Can I use a list as a hash in R? If so, why is it so slow?

Before using R, I used quite a bit of Perl. In Perl, I would often use hashes, and lookups of hashes are generally regarded as fast in Perl.

For example, the following code will populate a hash with up to 10000 key/value pairs, where the keys are random letters and the values are random integers. Then, it does 10000 random lookups in that hash.

#!/usr/bin/perl -w
use strict;

my @letters = ('a'..'z');

print @letters . "\n";
my %testHash;

for(my $i = 0; $i < 10000; $i++) {
    my $r1 = int(rand(26));
    my $r2 = int(rand(26));
    my $r3 = int(rand(26));
    my $key = $letters[$r1] . $letters[$r2] . $letters[$r3];
    my $value = int(rand(1000));
    $testHash{$key} = $value;
}

my @keyArray = keys(%testHash);
my $keyLen = scalar @keyArray;

for(my $j = 0; $j < 10000; $j++) {
    my $key = $keyArray[int(rand($keyLen))];
    my $lookupValue = $testHash{$key};
    print "key " .  $key . " Lookup $lookupValue \n";
}

Now that increasingly, I am wanting to have a hash-like data structure in R. The following is the equivalent R code:

testHash <- list()

for(i in 1:10000) {
  key.tmp = paste(letters[floor(26*runif(3))], sep="")
  key <- capture.output(cat(key.tmp, sep=""))
  value <- floor(1000*runif(1))
  testHash[[key]] <- value
}

keyArray <- attributes(testHash)$names
keyLen = length(keyArray);

for(j in 1:10000) {
  key <- keyArray[floor(keyLen*runif(1))]
  lookupValue = testHash[[key]]
  print(paste("key", key, "Lookup", lookupValue))
}

The code seem to be doing equivalent things.

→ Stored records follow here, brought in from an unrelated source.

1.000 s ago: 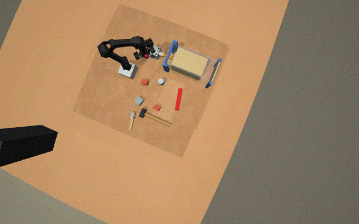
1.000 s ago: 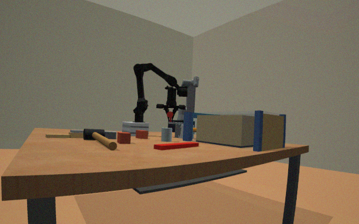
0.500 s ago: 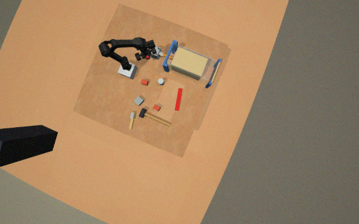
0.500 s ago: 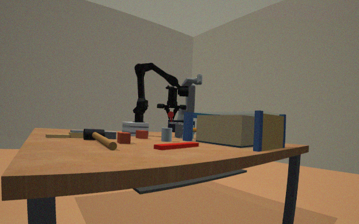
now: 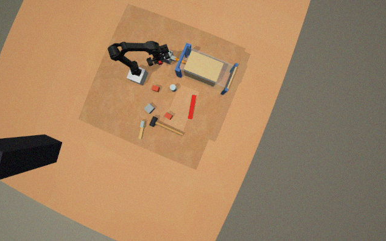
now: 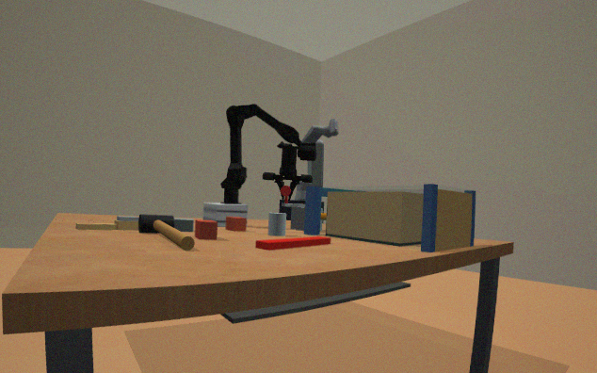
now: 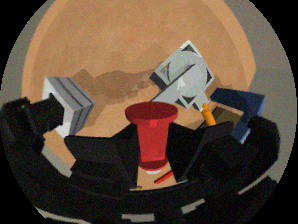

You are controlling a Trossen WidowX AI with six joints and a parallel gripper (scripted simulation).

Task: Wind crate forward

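My gripper tip is 40 mm to the right of the winch handle and 10 mm above it. Round my gripper tip: red knob: 20 mm above; then clear-panelled cubby: 410 mm ahead, 90 mm to the left; then grey hand winch: 90 mm to the left, 80 mm below, 10 mm behind.
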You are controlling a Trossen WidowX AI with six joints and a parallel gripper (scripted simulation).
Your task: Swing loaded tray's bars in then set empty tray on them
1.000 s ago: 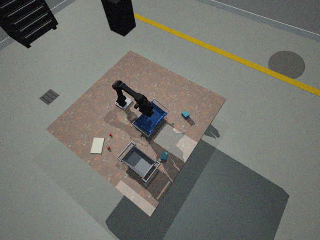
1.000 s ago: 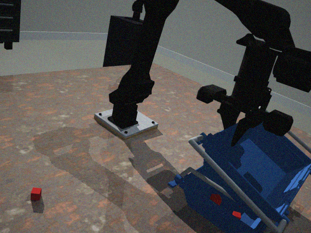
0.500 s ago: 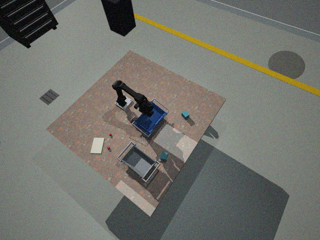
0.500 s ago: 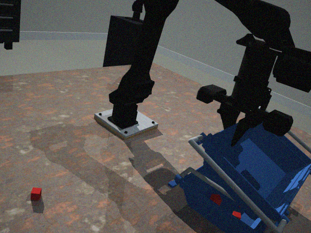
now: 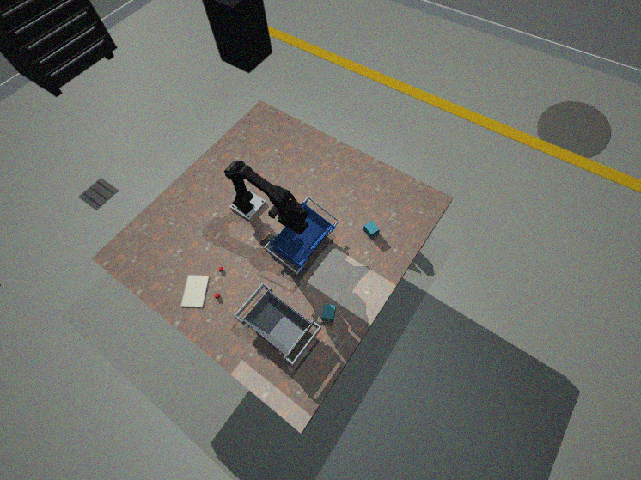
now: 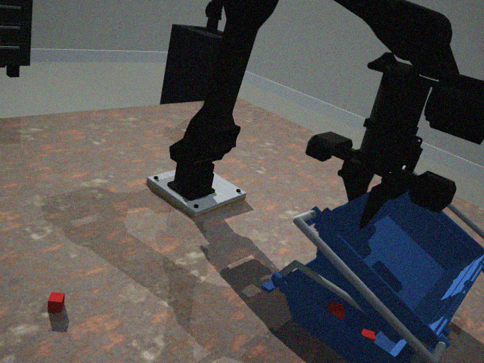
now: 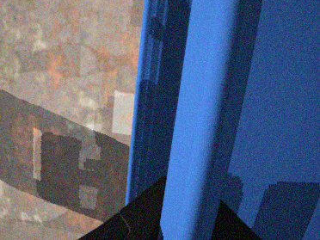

However, the Perl one is much faster:

>time ./perlHashTest.pl
real    0m4.346s
user    **0m0.110s**
sys 0m0.100s

Comparing to R:

time R CMD BATCH RHashTest.R

real    0m8.210s
user    **0m7.630s**
sys 0m0.200s

What explains the discrepancy? Are lookups in R lists just not good?

Increasing to 100,000 list length and 100,000 lookups only exaggerates the discrepancy? Is there a better alternative for the hash data structure in R than the native list()?


Solution 1:

The underlying reason is that R lists with named elements are not hashed. Hash lookups are O(1), because during insert the key is converted to an integer using a hash function, and then the value put in the space hash(key) % num_spots of an array num_spots long (this is a big simplification and avoids the complexity of dealing with collisions). Lookups of the key just require hashing the key to find the value's position (which is O(1), versus a O(n) array lookup). R lists use name lookups which are O(n).

As Dirk says, use the hash package. A huge limitation with this is that it uses environments (which are hashed) and overriding of [ methods to mimic hash tables. But an environment cannot contain another environment, so you cannot have nested hashes with the hash function.

A while back I worked on implementing a pure hash table data structure in C/R that could be nested, but it went on my project back burner while I worked on other things. It would be nice to have though :-)

Solution 2:

You could try environments and/or the hash package by Christopher Brown (which happens to use environments under the hood).

Solution 3:

Your code is very un R-like and is one of the reasons it's so slow. I haven't optimized the code below for maximum speed, only R'ness.

n <- 10000

keys <- matrix( sample(letters, 3*n, replace = TRUE), nrow = 3 )
keys <- apply(keys, 2, paste0, collapse = '')
value <- floor(1000*runif(n))
testHash <- as.list(value)
names(testHash) <- keys

keys <- sample(names(testHash), n, replace = TRUE)
lookupValue = testHash[keys]
print(data.frame('key', keys, 'lookup', unlist(lookupValue)))

On my machine that runs almost instantaneously excluding the printing. Your code ran about the same speed you reported. Is it doing what you want? You could set n to 10 and just look at the output and testHash and see if that's it.

NOTE on syntax: The apply above is simply a loop and those are slow in R. The point of those apply family commands is expressiveness. Many of the commands that follow could have been put inside a loop with apply and if it was a for loop that would be the temptation. In R take as much out of your loop as possible. Using apply family commands makes this more natural because the command is designed to represent the application of one function to a list of some sort as opposed to a generic loop (yes, I know apply could be used on more than one command).